Leaving aside the legal issues for the moment, have you checked that the source code of the page actually contains the data you need? These days most web pages no longer contain the data, but download it on the fly so there is nothing to scrap. And those that dont most likely will in the not to distant future.
I would not go building kind of apps on such a weak foundation.
I’ve done web scraping for my own personal use, but would never consider doing it for any kind of application that I would ever distribute, both for the legal ramifications already mentioned, and also for the fact that the target site’s html code can and will change without warning, suddenly leaving you with a non functional application, until you figure out how to parse the new code.
[Also note, the correct term is “scraping”, not “scrapping”. They’re two different words that mean two totally different things.]
I also did web scraping with Xojo, though I found that a lot of trial and error is involved. Methods working on website A don’t work on website B with the same HTML code. With Xojo it is easy to create a basic setup, a socket, some parsing methods and off you go.
I scraped about 40.000 pages in a couple of hours, saving the parsed data in a SQLite db. Another approach is RPA, which is considered a tool for the ‘non programmer’ but I found it very complex and not easy to get stable results.

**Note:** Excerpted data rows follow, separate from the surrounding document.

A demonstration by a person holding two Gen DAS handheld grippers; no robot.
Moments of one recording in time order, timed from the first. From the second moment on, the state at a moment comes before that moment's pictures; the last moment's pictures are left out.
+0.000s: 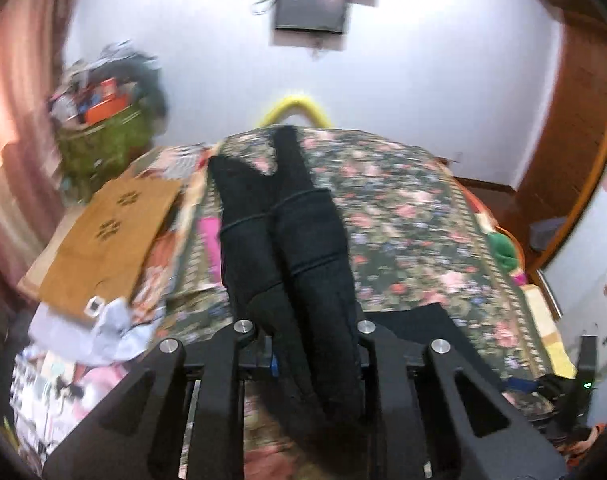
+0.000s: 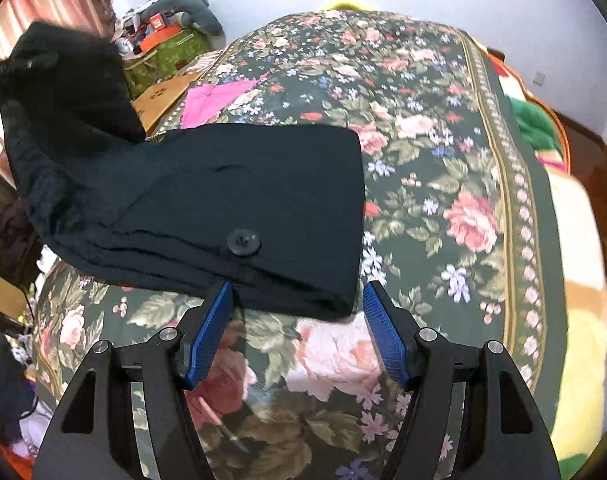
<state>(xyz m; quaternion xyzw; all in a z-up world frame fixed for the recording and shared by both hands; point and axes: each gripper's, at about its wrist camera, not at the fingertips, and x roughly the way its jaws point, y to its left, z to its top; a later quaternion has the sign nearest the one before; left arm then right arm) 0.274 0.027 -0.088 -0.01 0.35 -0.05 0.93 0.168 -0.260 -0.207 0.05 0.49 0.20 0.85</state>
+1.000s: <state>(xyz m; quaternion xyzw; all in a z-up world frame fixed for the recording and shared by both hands) 0.296 -0.178 -0.196 0.07 0.52 -0.21 0.82 0.155 -0.277 -0.212 0.10 0.49 0.21 0.84</state>
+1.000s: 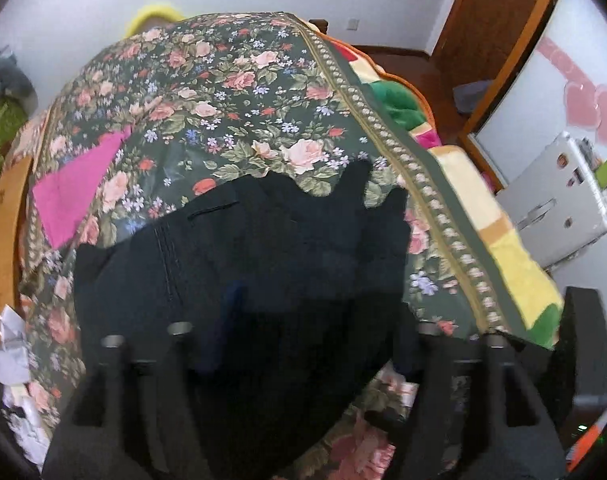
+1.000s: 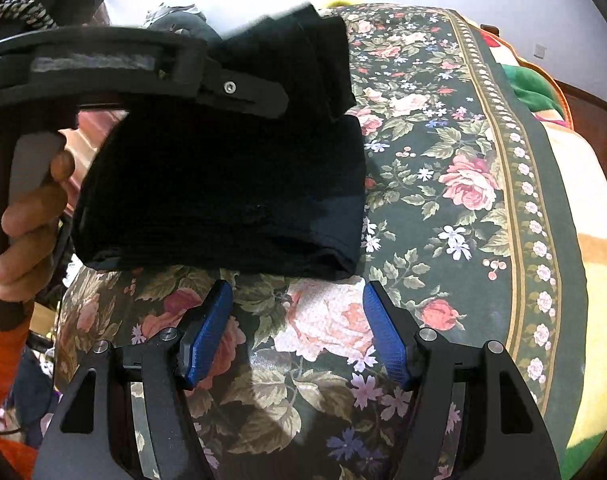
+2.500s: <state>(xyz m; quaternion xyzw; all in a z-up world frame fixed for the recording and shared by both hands) 0.342 0.023 -0.280 0.07 0.57 -0.04 0.82 0.145 -0.282 -0.174 0.09 0.45 0.16 0.88</state>
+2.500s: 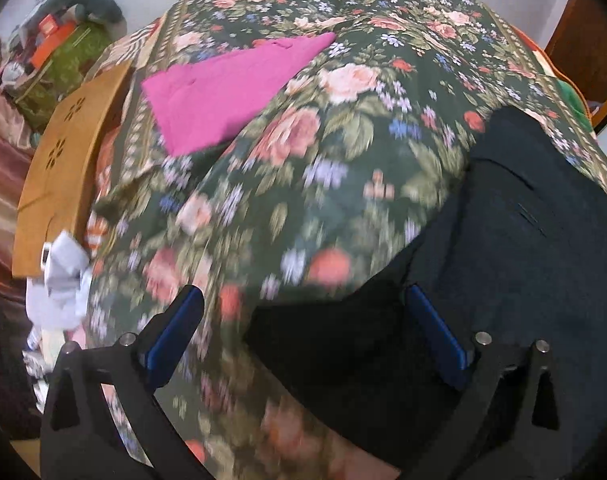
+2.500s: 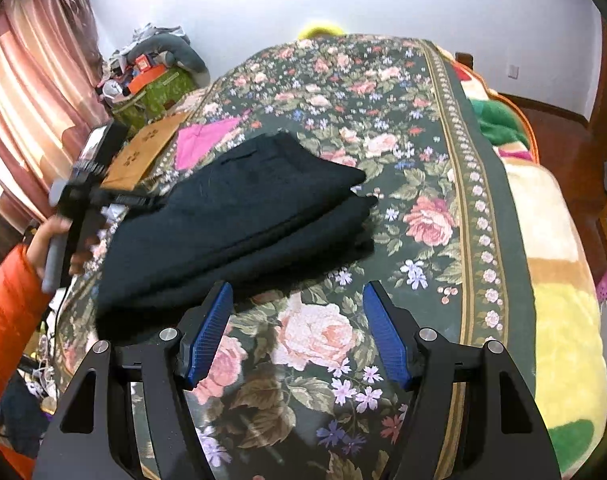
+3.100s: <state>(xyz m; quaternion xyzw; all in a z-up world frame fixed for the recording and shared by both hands) 0.221 0.015 -0.215 0.10 0.47 -0.05 0.87 0.138 -0.262 -0.173 0.11 0.44 0.18 0.88</state>
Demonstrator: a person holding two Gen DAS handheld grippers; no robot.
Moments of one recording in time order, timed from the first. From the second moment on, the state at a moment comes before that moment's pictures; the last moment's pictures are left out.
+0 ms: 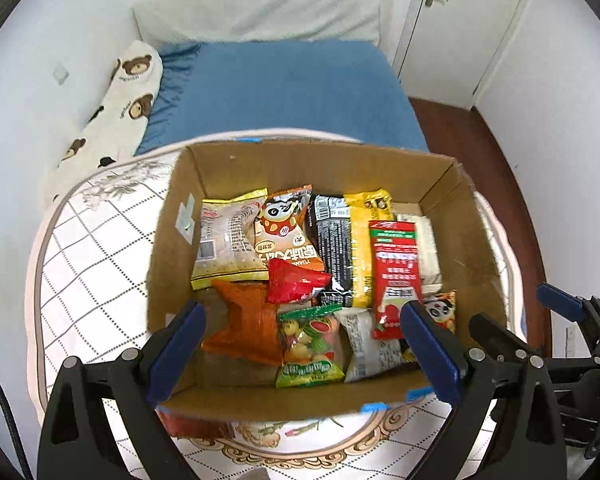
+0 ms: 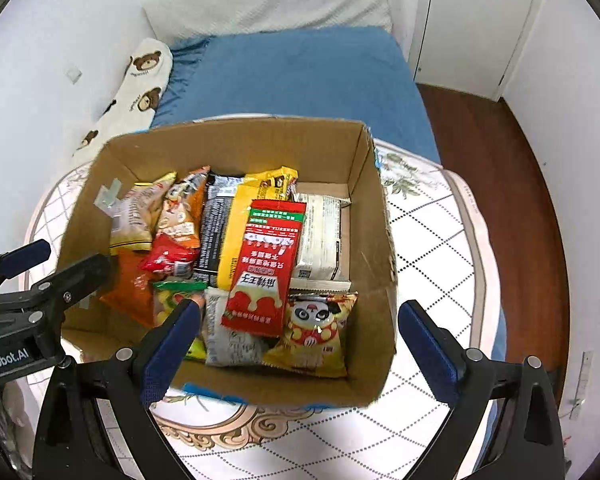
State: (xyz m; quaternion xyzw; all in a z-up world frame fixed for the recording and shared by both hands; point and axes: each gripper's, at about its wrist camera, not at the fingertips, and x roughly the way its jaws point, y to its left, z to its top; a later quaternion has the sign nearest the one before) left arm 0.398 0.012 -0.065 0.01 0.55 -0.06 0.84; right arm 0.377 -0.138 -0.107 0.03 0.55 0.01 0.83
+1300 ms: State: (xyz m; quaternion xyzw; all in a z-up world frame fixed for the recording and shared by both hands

Web scraping for an app is a recipe for unwanted litigation.
Just to clarify the scrapping for an app…
I completely agree with all the warnings. What I am obtaining are ingredients to various products. The information you can obtain by reading a product label. It would be utilized in decrypting a product name to its various ingredients.
I do very much appreciate the input. I intend to utilize Python for the scrapping. And the value add information is mine, proprietary and will be database handled by dojo and sql lite. At telecast thats the plan if I can figure out the databases add/edit/delete in xoxo.